From day one in the Caravan I listened to many testimonies. Those cold figures acquired reality. The voices and faces of the death and the disappeared were there at public demonstrations, marches, and press conferences, all packed with cameras and microphones. In more intimate situations -long bus rides, countless after-breakfast/lunch/dinner conversations, sleepless nights in parks and churches- those voices and faces were still present. I listened to Doña Mari speak about her four missing sons, I saw the pictures of Melchor's disappeared son and Margarita's murdered daughter, I listened to María speak about her missing husband... At the beginning, being confronted by these dreadful incidents in the voice of those who suffer them is overwhelming (to say the least). Being able to see their absences face to face is overwhelming as well. And then, one necessarily breaks down: the heart cannot cope, it fractures and shatters. I cried several times, out of impotence and sadness. Living someone else's pain as my own was not an idea anymore: I could really feel it.
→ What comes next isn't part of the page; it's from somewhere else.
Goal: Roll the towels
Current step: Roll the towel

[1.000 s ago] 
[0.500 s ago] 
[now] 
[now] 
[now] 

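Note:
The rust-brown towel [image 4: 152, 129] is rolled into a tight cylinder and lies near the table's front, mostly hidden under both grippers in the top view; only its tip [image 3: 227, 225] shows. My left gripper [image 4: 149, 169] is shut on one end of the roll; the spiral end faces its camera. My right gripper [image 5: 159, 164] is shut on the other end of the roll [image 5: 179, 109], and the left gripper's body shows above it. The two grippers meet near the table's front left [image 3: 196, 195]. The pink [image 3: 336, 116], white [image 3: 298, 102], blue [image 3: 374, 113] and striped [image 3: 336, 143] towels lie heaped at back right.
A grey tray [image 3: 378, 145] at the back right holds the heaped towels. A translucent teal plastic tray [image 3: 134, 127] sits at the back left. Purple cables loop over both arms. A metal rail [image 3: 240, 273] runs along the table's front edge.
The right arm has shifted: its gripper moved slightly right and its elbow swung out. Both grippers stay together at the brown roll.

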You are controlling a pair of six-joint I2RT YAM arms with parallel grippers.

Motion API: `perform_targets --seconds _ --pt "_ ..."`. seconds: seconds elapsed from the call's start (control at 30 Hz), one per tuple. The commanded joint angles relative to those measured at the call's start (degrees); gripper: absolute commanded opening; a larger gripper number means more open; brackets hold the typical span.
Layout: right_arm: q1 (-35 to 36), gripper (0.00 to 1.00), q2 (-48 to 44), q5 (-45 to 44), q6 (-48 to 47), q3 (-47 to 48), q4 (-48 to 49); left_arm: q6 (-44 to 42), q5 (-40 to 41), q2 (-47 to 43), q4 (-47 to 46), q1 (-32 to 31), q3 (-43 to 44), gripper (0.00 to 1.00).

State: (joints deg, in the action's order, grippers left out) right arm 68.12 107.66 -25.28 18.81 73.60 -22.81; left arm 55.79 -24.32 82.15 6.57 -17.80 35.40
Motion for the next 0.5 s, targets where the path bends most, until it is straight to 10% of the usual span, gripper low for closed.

From San Diego to Washington DC the Caravan carried its loved ones in our arms. For a month, those present and those absent lived and traveled together: we all endured the Arizona sun and the rain in Toledo, we ate and slept together, we marched together in the streets of Atlanta, Chicago, and New York, we also laughed, danced and hoped together. We fought together, regardless of our nationality: seeing up close that so many US citizens fight with passion and conviction against their own government's injustices imposed upon their own people was terrible and beautiful, such as it is beautiful and terrible at the same time that tragedy builds solidarity. Everyone carried pictures, signs, and banners; we all raised our voice and even sometimes lost it due to being astonished, being moved, or just shouting too many consignas. And I'm sure that at several fortunate times, all our hearts were one as well.